[AIM OF THE TASK] Repeat the whole listing below exactly as it reads.

[DATA BELOW]
▽
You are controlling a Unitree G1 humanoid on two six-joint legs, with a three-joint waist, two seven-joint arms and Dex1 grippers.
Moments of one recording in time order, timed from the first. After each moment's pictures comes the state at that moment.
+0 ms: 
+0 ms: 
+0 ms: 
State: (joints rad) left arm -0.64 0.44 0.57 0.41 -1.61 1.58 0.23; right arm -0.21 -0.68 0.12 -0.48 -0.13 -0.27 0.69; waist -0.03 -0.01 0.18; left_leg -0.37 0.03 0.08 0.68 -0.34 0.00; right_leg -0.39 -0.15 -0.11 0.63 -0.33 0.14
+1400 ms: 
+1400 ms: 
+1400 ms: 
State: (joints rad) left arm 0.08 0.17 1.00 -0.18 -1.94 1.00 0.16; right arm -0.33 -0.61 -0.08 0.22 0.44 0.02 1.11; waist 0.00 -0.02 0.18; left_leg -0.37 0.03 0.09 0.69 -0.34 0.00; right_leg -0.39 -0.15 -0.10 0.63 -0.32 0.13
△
[EXERCISE SOLUTION]
You are controlling a Unitree G1 humanoid on two six-joint legs, with a three-joint waist, two seven-joint arms and Dex1 grippers.
Moments of one recording in time order, timed from the first. After each moment's pictures comes the state at that moment.
+0 ms: 
+0 ms: 
+0 ms: 
State: (joints rad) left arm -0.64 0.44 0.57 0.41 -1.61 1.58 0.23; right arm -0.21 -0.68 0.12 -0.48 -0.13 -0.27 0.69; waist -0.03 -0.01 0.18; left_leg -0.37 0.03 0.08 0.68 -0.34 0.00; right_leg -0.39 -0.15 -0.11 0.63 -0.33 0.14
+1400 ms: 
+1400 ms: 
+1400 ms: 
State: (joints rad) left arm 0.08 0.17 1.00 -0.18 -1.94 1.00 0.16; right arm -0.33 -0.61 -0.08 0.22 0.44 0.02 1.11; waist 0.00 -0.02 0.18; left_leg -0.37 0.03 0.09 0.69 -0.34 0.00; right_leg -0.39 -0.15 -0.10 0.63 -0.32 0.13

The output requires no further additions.